A new study has shown that the overall eye health of diabetic people could be benefited from injecting a preventive drug directly into the eyeball.

The study, published Tuesday in JAMA Ophthalmology, found that regular injections of aflibercept, brand name Eylea, caused a more than threefold reduction in blood vessel leakage inside the retina, and a more than twofold reduction in abnormal blood vessel growth in the retina, according to MedicineNet.

However, it is too soon to tell whether this preventive drug will preserve the vision in the long run. The patients who were given the preventive drug injections did not score better on vision tests.

Senior author of the study Dr. Jennifer Sun said, “Based on these results, some physicians will choose to treat early because they feel that preventing the development of complications is important.”

“Other physicians will feel that even though we’re preventing complications if there’s no major difference in vision we might as well hold off and not expose the patient to the cost and burden and risks of treatment,” she added.

Diabetic retinopathy is one of the most common complications in people with diabetes, which leads to vision loss. The condition occurs when the blood vessels in the eye swell or leak in the retina.

Eylea has been considered the “gold standard” treatment for patients with diabetic retinopathy because it inhibits the growth of blood vessels, according to Dr. Sun.

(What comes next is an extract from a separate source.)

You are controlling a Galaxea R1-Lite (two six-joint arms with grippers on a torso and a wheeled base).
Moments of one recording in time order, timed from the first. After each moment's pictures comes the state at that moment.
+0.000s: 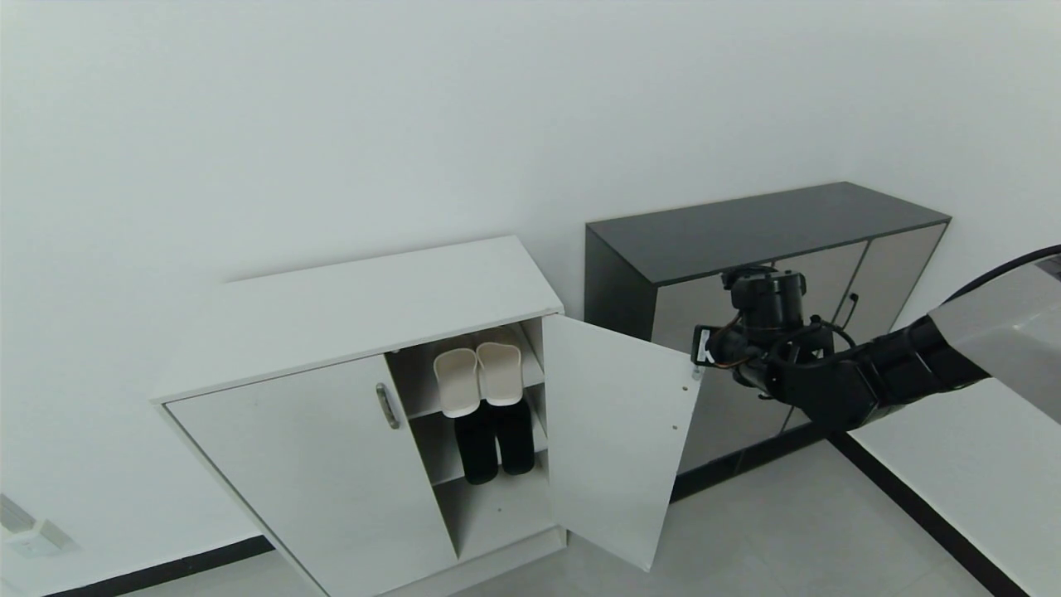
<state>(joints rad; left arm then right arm) 0.00 0.00 0.00 0.00 0.00 -0.01 0.41 2.14 -1.23 -0.55 -0.34 0.27</state>
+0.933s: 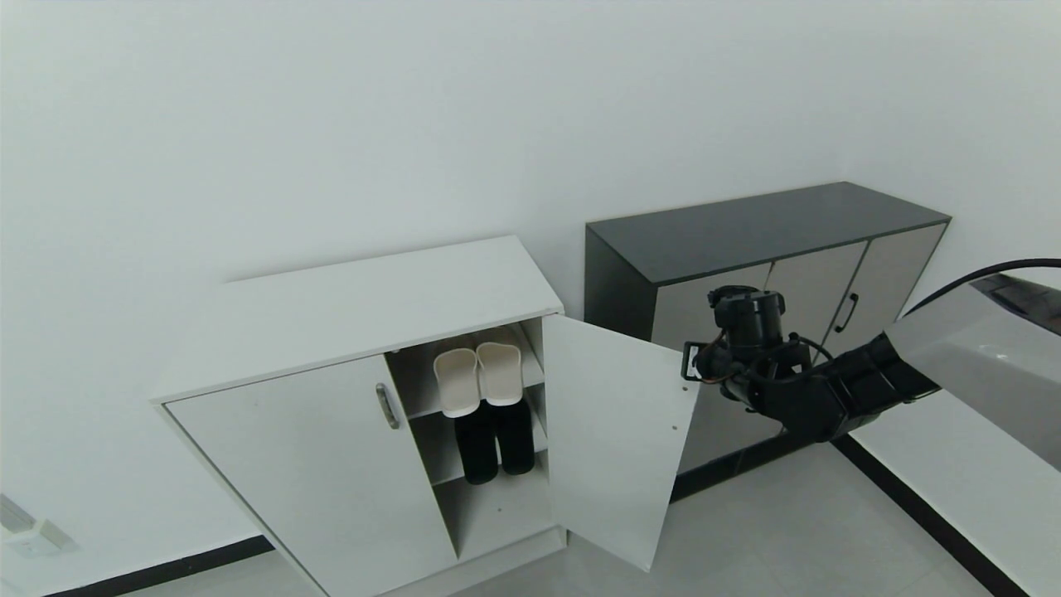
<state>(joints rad) 0.00 0.00 0.00 0.00 0.00 -0.01 0.42 2.22 -1.25 -0.58 -0.34 0.27</state>
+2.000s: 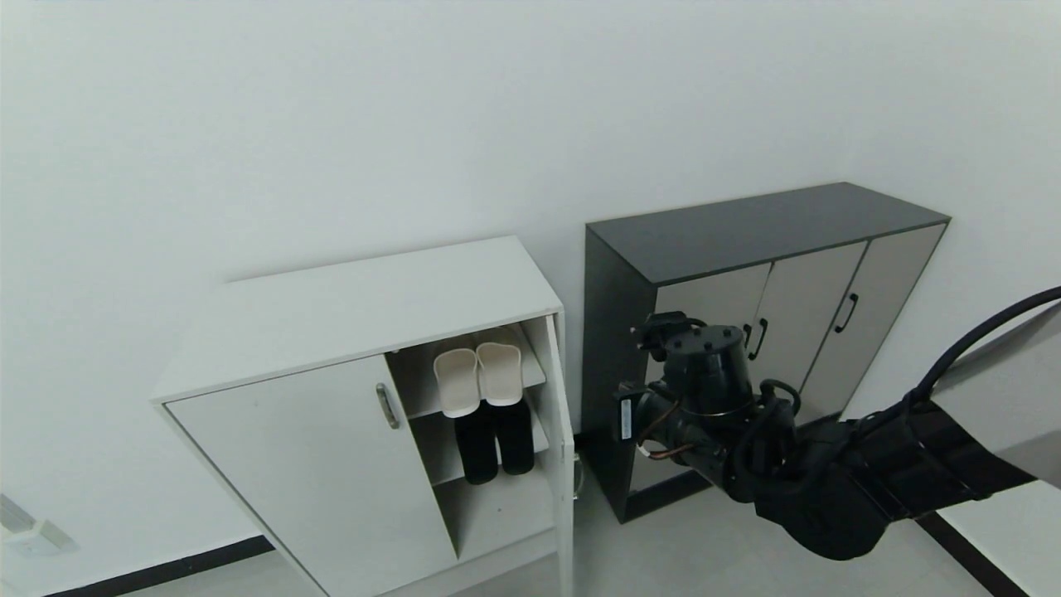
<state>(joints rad) 0.00 0.00 0.00 0.00 0.00 -0.01 0.75 2.03 -0.98 -0.72 -0.35 0.22</state>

Retina specialist Dr. Richard Rosen, who was not involved in the study, said, “Before these drugs were available, all we really had was laser. That was the standard of care for many years. It definitely could slow down progression of disease, but very often there was no improvement.”

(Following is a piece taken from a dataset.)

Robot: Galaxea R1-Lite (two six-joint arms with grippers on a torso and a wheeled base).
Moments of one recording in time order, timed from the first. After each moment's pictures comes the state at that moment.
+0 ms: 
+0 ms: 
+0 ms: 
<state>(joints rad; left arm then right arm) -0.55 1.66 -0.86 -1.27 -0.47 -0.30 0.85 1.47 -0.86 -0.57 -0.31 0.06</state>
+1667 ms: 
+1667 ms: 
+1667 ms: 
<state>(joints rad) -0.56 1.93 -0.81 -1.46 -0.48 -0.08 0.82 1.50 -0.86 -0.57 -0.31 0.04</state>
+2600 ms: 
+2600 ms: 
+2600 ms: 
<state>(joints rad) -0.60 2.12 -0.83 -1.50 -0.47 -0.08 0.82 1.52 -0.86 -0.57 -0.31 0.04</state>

“These drugs have saved vision and allowed people to carry on in a more normal manner,” he added. “It’s really been a tremendous stride forward.”

The study included nearly 400 patients with diabetic retinopathy, of which, 200 received regular injections of Eylea, and the others were given a placebo.

Over two years, the researchers found that the rate of development of proliferative diabetic retinopathy was 14% in the treatment group and 33% in the placebo group, according to MedicineNet. However, in both groups, loss of vision was essentially the same.

Dr. Sun explained, “What this study tells us is that over two years, if you don’t treat immediately but do treat if complications develop, vision outcomes on average are still excellent.”

Eylea is quite expensive. It can cost between $1,000 and $2,000 per dose, and patients do face rare side effects such as infections of the eyeball, Dr. Sun said. “When you’re talking about a drug that’s given on a very frequent basis, that adds up to a huge public health cost.” The story was published Wednesday on MedicineNet.